▶ _Work required_:
All the data below goes into the copy word for word, but the pictures don't.

▶ _Data extract_:
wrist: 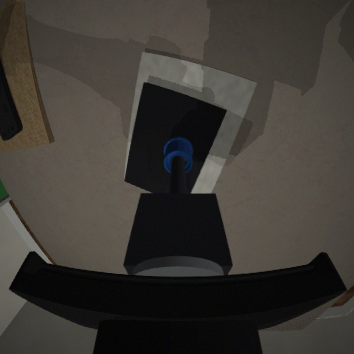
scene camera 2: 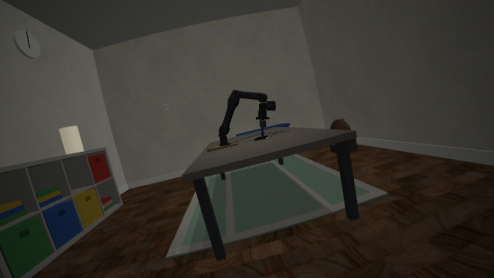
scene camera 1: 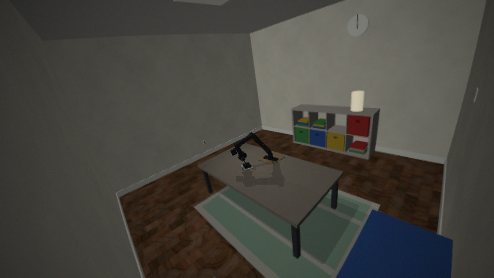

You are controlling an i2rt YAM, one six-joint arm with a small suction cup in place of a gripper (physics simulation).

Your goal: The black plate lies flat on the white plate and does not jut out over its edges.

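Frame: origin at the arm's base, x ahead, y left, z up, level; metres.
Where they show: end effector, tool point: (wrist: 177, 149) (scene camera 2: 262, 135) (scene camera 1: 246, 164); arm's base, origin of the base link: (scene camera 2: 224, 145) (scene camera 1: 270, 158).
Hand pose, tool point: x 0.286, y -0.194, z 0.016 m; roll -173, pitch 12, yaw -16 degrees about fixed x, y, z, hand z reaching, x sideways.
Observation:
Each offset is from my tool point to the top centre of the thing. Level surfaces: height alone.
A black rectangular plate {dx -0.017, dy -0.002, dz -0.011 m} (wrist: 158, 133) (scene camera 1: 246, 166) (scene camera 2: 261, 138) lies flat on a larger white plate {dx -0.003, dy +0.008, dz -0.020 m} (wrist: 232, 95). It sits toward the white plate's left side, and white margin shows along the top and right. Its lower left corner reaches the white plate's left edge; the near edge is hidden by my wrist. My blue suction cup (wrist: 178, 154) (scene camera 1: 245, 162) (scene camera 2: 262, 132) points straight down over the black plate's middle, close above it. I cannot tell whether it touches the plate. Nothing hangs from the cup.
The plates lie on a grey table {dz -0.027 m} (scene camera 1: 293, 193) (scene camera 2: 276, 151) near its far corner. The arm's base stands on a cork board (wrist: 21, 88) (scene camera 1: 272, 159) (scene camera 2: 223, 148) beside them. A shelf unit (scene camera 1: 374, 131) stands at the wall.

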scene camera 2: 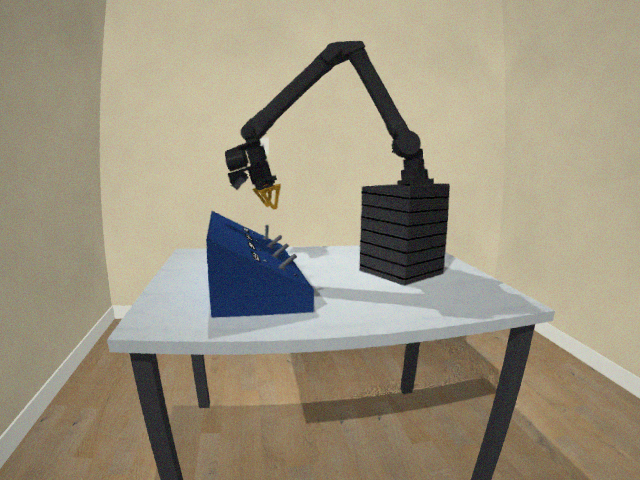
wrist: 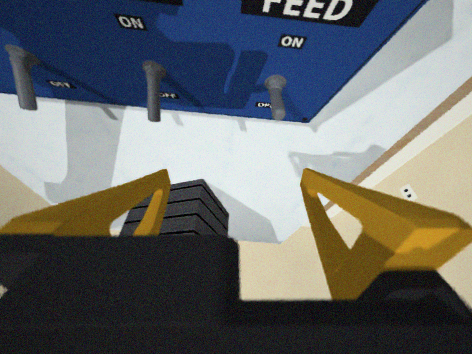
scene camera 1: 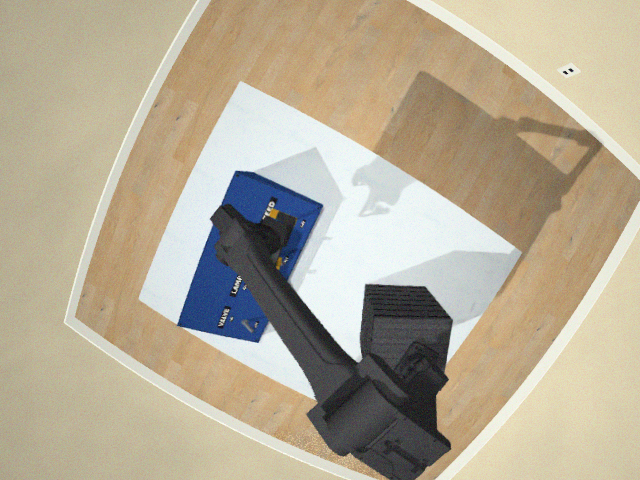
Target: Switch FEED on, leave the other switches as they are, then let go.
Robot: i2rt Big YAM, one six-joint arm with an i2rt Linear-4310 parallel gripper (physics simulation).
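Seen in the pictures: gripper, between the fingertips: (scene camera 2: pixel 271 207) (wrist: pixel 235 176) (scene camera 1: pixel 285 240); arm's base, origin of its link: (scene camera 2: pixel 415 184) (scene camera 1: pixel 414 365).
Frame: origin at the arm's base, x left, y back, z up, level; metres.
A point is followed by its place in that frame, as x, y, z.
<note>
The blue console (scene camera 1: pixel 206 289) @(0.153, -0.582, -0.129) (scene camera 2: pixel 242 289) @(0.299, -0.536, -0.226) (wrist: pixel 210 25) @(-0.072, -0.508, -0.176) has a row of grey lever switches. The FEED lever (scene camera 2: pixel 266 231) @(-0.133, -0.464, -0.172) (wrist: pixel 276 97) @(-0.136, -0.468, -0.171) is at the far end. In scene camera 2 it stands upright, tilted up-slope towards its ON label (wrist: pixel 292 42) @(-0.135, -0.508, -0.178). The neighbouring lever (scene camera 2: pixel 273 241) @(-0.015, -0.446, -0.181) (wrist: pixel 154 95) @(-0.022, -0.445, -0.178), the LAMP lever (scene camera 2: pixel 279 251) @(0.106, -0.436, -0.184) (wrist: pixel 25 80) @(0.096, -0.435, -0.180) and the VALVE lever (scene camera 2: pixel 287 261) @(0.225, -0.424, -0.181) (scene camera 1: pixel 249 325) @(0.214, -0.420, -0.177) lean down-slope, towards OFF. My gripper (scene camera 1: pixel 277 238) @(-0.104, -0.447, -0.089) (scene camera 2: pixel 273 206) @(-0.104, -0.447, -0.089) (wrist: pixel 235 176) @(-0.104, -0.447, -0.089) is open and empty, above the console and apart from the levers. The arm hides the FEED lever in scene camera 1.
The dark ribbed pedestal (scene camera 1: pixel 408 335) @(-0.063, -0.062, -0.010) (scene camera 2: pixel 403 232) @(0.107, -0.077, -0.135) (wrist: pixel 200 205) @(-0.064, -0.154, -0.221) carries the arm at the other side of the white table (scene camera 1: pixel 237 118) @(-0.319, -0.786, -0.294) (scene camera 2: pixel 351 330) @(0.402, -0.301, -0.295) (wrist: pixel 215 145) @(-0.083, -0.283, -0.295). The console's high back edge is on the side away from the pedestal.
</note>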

▶ _Reply to the task_:
wrist: 
scene camera 2: 
scene camera 1: 

You are controlling an i2rt YAM, one six-joint arm with a small suction cup in place of a gripper (physics simulation).

Your goal: The black plate lies flat on the white plate and does not jut out over its edges.

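Frame: origin at the arm's base, x ahead, y left, z up, level; metres.
Where they show: end effector, tool point: (wrist: 177, 149) (scene camera 2: 262, 135) (scene camera 1: 246, 164); arm's base, origin of the base link: (scene camera 2: 224, 145) (scene camera 1: 270, 158).
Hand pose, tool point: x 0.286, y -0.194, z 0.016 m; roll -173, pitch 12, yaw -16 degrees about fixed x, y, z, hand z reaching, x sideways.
Observation:
Each offset is from my tool point to the top centre of the thing. Level surfaces: height alone.
A black rectangular plate {dx -0.017, dy -0.002, dz -0.011 m} (wrist: 158, 133) (scene camera 1: 246, 166) (scene camera 2: 261, 138) lies flat on a larger white plate {dx -0.003, dy +0.008, dz -0.020 m} (wrist: 232, 95). It sits toward the white plate's left side, and white margin shows along the top and right. Its lower left corner reaches the white plate's left edge; the near edge is hidden by my wrist. My blue suction cup (wrist: 178, 154) (scene camera 1: 245, 162) (scene camera 2: 262, 132) points straight down over the black plate's middle, close above it. I cannot tell whether it touches the plate. Nothing hangs from the cup.
The plates lie on a grey table {dz -0.027 m} (scene camera 1: 293, 193) (scene camera 2: 276, 151) near its far corner. The arm's base stands on a cork board (wrist: 21, 88) (scene camera 1: 272, 159) (scene camera 2: 223, 148) beside them. A shelf unit (scene camera 1: 374, 131) stands at the wall.
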
scene camera 2: 
wrist: 
scene camera 1: 
Target: Switch FEED on, leave the other switches as they are, then let go.
Robot: i2rt Big YAM, one six-joint arm with an i2rt Linear-4310 parallel gripper (physics simulation).
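Seen in the pictures: gripper, between the fingertips: (scene camera 2: pixel 271 207) (wrist: pixel 235 176) (scene camera 1: pixel 285 240); arm's base, origin of its link: (scene camera 2: pixel 415 184) (scene camera 1: pixel 414 365).
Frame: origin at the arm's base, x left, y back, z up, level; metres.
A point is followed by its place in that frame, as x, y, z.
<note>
The blue console (scene camera 1: pixel 206 289) @(0.153, -0.582, -0.129) (scene camera 2: pixel 242 289) @(0.299, -0.536, -0.226) (wrist: pixel 210 25) @(-0.072, -0.508, -0.176) has a row of grey lever switches. The FEED lever (scene camera 2: pixel 266 231) @(-0.133, -0.464, -0.172) (wrist: pixel 276 97) @(-0.136, -0.468, -0.171) is at the far end. In scene camera 2 it stands upright, tilted up-slope towards its ON label (wrist: pixel 292 42) @(-0.135, -0.508, -0.178). The neighbouring lever (scene camera 2: pixel 273 241) @(-0.015, -0.446, -0.181) (wrist: pixel 154 95) @(-0.022, -0.445, -0.178), the LAMP lever (scene camera 2: pixel 279 251) @(0.106, -0.436, -0.184) (wrist: pixel 25 80) @(0.096, -0.435, -0.180) and the VALVE lever (scene camera 2: pixel 287 261) @(0.225, -0.424, -0.181) (scene camera 1: pixel 249 325) @(0.214, -0.420, -0.177) lean down-slope, towards OFF. My gripper (scene camera 1: pixel 277 238) @(-0.104, -0.447, -0.089) (scene camera 2: pixel 273 206) @(-0.104, -0.447, -0.089) (wrist: pixel 235 176) @(-0.104, -0.447, -0.089) is open and empty, above the console and apart from the levers. The arm hides the FEED lever in scene camera 1.
The dark ribbed pedestal (scene camera 1: pixel 408 335) @(-0.063, -0.062, -0.010) (scene camera 2: pixel 403 232) @(0.107, -0.077, -0.135) (wrist: pixel 200 205) @(-0.064, -0.154, -0.221) carries the arm at the other side of the white table (scene camera 1: pixel 237 118) @(-0.319, -0.786, -0.294) (scene camera 2: pixel 351 330) @(0.402, -0.301, -0.295) (wrist: pixel 215 145) @(-0.083, -0.283, -0.295). The console's high back edge is on the side away from the pedestal.
</note>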

The answer has been given in its entirety.